### BRIEF
Would you transcribe all of the entries that follow, word for word?

### RAW DATA
************

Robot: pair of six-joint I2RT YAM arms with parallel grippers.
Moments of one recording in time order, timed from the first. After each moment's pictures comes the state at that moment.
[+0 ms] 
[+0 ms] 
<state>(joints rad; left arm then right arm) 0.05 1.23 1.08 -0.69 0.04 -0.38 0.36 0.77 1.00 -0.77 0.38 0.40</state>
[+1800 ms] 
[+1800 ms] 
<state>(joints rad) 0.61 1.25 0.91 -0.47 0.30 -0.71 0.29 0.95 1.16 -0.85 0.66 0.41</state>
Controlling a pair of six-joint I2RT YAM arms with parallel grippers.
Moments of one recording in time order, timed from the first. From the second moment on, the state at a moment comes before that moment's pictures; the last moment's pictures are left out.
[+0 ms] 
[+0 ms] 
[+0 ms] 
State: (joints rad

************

### TASK SOLUTION
Robot: pair of six-joint I2RT YAM arms with parallel grippers.
Moments of one recording in time order, timed from the first. After each moment's pictures comes the state at that moment.
[+0 ms] 
[+0 ms] 
<state>(joints rad; left arm then right arm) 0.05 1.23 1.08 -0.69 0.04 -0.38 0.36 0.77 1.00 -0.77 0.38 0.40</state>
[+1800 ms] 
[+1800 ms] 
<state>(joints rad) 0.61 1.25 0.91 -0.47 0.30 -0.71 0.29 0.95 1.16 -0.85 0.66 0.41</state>
Controlling a pair of six-joint I2RT YAM arms with parallel grippers.
Moments of one recording in time order, timed from the first. From the second moment on, the state at a moment comes before that moment's pictures; the last moment's pictures are left out.
[+0 ms] 
[+0 ms] 
[+0 ms] 
State: (joints rad

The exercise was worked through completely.